**Assigned task:**
Retype the entries below exactly, and keep every picture out of your version.

-- Data in this exercise follows --

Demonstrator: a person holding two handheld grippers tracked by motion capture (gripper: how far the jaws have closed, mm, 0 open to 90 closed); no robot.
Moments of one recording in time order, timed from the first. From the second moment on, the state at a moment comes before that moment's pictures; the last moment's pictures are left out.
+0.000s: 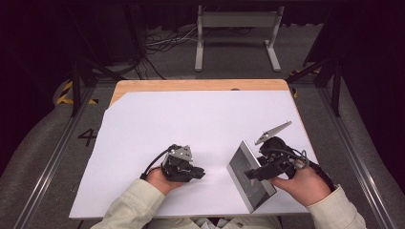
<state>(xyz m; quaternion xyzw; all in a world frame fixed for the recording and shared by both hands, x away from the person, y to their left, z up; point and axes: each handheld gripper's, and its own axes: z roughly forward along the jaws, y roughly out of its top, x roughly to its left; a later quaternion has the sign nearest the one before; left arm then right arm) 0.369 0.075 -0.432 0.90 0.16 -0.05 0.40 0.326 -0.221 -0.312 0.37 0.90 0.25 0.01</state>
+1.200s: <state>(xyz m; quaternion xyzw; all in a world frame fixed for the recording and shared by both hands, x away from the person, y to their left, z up) 0.369 0.074 -0.432 0.90 0.16 -0.05 0.40 0.324 -0.215 -0.312 0.37 0.90 0.23 0.03</state>
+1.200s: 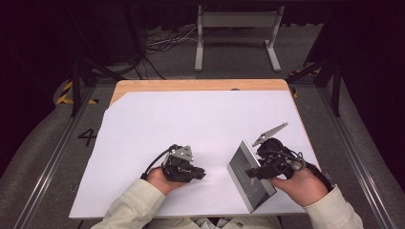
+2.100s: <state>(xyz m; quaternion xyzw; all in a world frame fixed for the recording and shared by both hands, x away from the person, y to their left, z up) 0.369 0.074 -0.432 0.90 0.16 -0.05 0.40 0.323 -0.212 -0.308 0.36 0.90 0.22 0.04</state>
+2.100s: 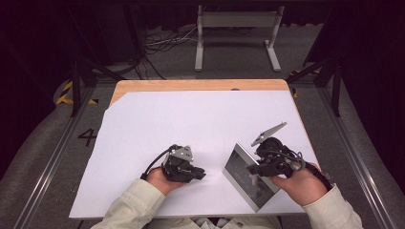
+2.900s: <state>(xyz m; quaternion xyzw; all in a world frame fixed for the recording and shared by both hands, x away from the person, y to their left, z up) 0.368 0.094 -0.429 0.89 0.18 -0.04 0.41 0.334 -0.195 -0.286 0.32 0.92 0.23 0.04</state>
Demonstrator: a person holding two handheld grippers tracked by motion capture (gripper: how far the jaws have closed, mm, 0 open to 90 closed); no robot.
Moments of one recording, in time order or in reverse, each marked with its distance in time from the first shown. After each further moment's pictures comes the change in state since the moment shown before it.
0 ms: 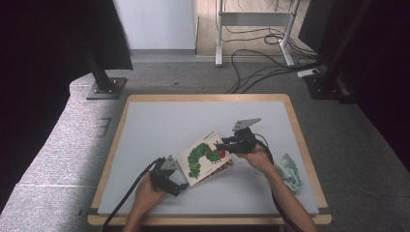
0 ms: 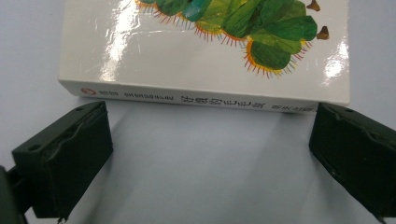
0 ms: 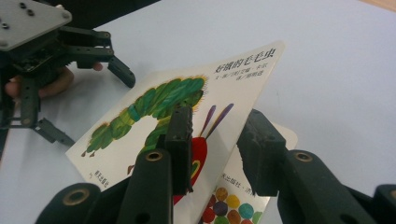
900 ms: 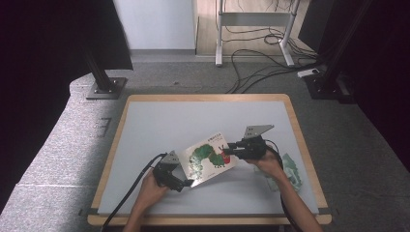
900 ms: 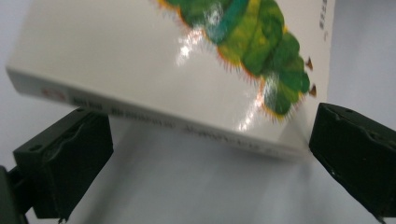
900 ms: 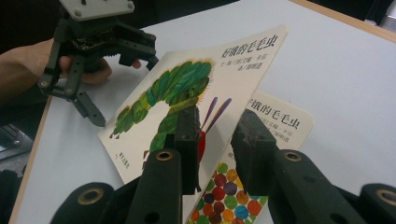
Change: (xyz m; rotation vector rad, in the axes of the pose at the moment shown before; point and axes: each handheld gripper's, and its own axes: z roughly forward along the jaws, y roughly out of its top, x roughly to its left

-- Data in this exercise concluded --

**Exercise output:**
Demonstrator: a person holding two handheld grippers tracked by motion capture (gripper: how far the jaws have closed, mm, 0 open to 90 closed); no robot.
Moments of one recording in time order, timed from the first. From the second moment on, the state at a moment comes before that moment's pictures; the last moment's pictures are left out.
+0.000s: 
<state>(xyz m; quaternion xyzw; all in a world frame fixed for the recording and shared by both hands, x away from the person, y to their left, z up; point and axes: each handheld gripper's, and its own axes: z roughly forward along the jaws, y roughly out of its top, x roughly to its left; a later quaternion has the sign nearest the one before; left arm then right arm) 0.369 0.075 -0.432 0.90 0.16 -0.05 0.40 0.326 -0.221 -0.312 0.37 0.90 0.25 0.01</state>
+1.200s: <state>(xyz m; quaternion xyzw; all in a world frame fixed for the recording and shared by both hands, x away from the person, y to their left, z up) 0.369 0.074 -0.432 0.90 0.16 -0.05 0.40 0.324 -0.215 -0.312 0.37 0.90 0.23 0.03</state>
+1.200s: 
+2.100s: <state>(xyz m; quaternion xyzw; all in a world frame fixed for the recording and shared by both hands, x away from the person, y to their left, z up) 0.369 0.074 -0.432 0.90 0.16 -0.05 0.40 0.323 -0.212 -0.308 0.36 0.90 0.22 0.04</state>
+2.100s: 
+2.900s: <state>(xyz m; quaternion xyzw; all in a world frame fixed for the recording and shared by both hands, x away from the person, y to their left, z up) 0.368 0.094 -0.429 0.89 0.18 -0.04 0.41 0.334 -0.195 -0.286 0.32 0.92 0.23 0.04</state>
Demonstrator: a person holding two handheld grippers tracked by motion capture (gripper: how far the jaws have closed, mm, 0 open to 90 closed); no robot.
Moments of one recording, in time order or in reverse, each marked with its distance in time from the first shown. After each further moment's pictures comes the change in state since the moment shown before it.
0 ms: 
0 ms: 
0 ms: 
900 ms: 
900 ms: 
900 ms: 
Change: (xyz m; rotation vector rad, in the axes of the pose at the moment shown before; point and axes: each handheld gripper's, and its own axes: z roughly forward along the jaws, y roughly out of its top, x roughly to its left

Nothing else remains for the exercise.